Communiqué de APA / Escola Pública et Bressola
Lors de la campagne présidentielle, François Hollande avait annoncé une mesure qui avait donné de l’espoir aux défenseurs de la langue catalane, c’était l’engagement 56 parmi les 60 engagements de François Hollande pour le changement. Cette proposition figurait dans le paragraphe «Je veux une république exemplaire et une France qui fasse entendre sa voix», sous-titre «Je veux donner un nouvel élan à notre démocratie». Elle était formulée simplement : «Je ferai ratifier la Charte européenne des langues régionales ou minoritaires». Cet engagement avait également été confirmé après les élections présidentielles par le président Hollande, et par les membres du gouvernement.
La Charte européenne des langues régionales ou minoritaires fut adoptée avec la convention européenne de 1992 sous les auspices duConseil de l’Europe (47 états membres actuellement). Contrairement à ce que l’on peut parfois lire, ce texte n’impose pas l’usage des langues régionales sur tous les actes et démarches de la vie publique, mais propose de mettre en oeuvre un ensemble de dispositions dont le but est de protéger et de favoriser les langues régionales et minoritaires en Europe. La France a signé cette charte le 7 mai 1999, elle s’est alors engagée à soumettre à la ratification 39 dispositions sur les 98 que comptent la Charte.
Cependant, depuis sa signature, la France n’a pas ratifié la Charte ; elle ne s’est donc pas engagée à appliquer ces dispositions. Parmi ces 39 dispositions, une partie d’entre elles sont déjà effectives en France, il s’agit donc d’officialiser cette situation, d’apporter une sécurité juridique aux langues régionales, de leur donner un statut et des droits. Il n’y a pas non plus à craindre des coûts supplémentaires exorbitants liés à cette ratification. Pour ce qui concerne l’enseignement, un enseignant bilingue ou immersif ne coûte pas plus cher qu’un enseignant monolingue.
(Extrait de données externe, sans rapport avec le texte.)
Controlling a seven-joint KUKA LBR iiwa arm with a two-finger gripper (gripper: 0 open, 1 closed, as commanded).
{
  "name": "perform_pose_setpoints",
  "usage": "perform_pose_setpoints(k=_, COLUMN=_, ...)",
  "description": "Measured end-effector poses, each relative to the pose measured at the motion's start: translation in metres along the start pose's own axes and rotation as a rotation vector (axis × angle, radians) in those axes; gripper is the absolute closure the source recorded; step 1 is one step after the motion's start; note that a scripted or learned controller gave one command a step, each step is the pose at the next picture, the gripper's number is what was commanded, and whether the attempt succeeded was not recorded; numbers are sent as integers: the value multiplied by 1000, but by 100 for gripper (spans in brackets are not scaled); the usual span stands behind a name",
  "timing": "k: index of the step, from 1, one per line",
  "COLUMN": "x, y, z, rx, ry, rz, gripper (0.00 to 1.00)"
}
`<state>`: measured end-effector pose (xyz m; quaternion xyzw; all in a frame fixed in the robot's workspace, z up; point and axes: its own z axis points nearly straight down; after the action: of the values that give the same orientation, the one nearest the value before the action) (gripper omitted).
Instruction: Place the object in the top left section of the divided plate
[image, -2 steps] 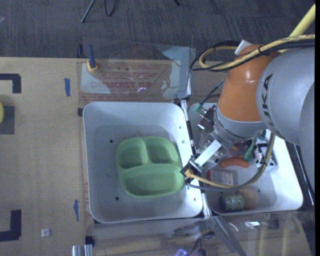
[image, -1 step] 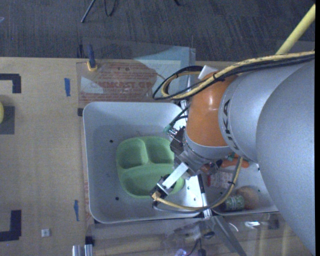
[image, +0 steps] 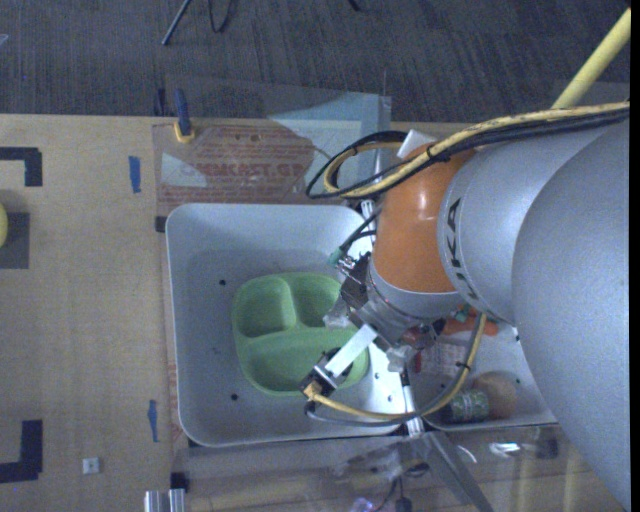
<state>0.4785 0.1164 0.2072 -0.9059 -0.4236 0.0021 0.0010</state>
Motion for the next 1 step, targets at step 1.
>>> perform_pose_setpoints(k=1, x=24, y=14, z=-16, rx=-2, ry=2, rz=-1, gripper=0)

La France est régulièrement dénoncée par le Conseil de l’Europe et les Nations uniespour son manque de volonté à conférer aux langues régionales un cadre juridique protecteur.
Le gouvernement a présenté la réforme de la Constitution la semaine dernière : celle-ci ne comprend pas la ratification de la charte européenne des langues régionales. Malheureusement, il n’y aura pas d’autres occasions d’intégrer cette ratification dans une réforme de cette nature avant bien des années (et sans doute n’y en aura-t-il pas d’autre sous le quinquennat présent). Cela nous laisse interrogatif : François Hollande a-t-il abandonné l’idée de vouloir une république exemplaire ? Ne veut-il plus donner un nouvel élan à notre démocratie ? Le gouvernement a expliqué que le Conseil d’État a émis un avis négatif sur le projet de loi constitutionnelle concernant les langues régionales, et qu’il s’est retranché derrière cet avis.Cela signifie-t-il que la légitimité que les français ont accordée à François Hollande par le suffrage universel peut être remise en cause par des instances non élues ?
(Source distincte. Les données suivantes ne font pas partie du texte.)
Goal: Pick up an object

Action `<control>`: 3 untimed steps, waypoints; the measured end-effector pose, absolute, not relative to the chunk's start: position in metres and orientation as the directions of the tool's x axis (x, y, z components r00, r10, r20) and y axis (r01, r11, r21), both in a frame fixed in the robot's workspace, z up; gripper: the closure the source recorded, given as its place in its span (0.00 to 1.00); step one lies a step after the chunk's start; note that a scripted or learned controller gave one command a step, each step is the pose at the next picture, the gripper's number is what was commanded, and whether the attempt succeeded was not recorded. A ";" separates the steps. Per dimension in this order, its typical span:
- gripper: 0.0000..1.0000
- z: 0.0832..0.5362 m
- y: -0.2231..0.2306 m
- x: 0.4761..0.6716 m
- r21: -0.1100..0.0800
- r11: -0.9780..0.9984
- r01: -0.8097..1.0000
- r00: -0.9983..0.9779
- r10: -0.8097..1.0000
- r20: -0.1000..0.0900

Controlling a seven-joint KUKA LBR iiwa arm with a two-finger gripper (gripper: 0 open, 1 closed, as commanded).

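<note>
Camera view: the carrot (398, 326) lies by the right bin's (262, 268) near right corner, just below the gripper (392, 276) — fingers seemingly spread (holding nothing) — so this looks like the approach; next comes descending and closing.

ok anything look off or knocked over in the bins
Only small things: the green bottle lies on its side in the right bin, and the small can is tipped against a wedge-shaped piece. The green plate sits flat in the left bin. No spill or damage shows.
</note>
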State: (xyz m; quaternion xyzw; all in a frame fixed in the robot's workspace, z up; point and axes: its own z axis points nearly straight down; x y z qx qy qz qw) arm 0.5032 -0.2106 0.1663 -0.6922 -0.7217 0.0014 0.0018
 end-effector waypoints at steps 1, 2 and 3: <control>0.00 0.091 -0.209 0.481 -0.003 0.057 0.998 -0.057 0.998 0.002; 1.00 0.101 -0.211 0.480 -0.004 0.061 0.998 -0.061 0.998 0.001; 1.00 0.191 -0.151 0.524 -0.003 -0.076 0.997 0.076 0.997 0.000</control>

Le gouvernement a par ailleurs présenté un projet de loi de refondation de l’école.
Là encore, les langues régionales ont été largement oubliées : absentes dans la première version de ce projet, leur présence ne figure que à trois reprises dans l’annexe pour se contenter de choses qui existent déjà, aucune avancée nouvelle n’y figure malheureusement. Des propositions utiles avaient pourtant été faites par des députés, celles-ci n’ont pas été prises en compte. Où sont passées les ambitions que l’on espérait pour les langues régionales ?
Cette annonce du gouvernement tombe mal. Nos associations sentent un véritable engouement pour l’enseignement du catalan. Cet enseignement sort de l’anonymat, les citoyens sont demandeurs en ce qui concerne le catalan dans les domaines de l’enseignement mais aussi de l’audiovisuel, de la signalétique, et tout simplement en tant qu’élément essentiel de notre patrimoine. Mais la langue a besoin plus que jamais de sécurité juridique, et surtout d’une nouvelle impulsion qui doit être menée par les décideurs, qui se doivent d’accompagner cette demande citoyenne que l’on constate dans la société en Catalogne-Nord de sauvegarder et vivre notre langue au quotidien.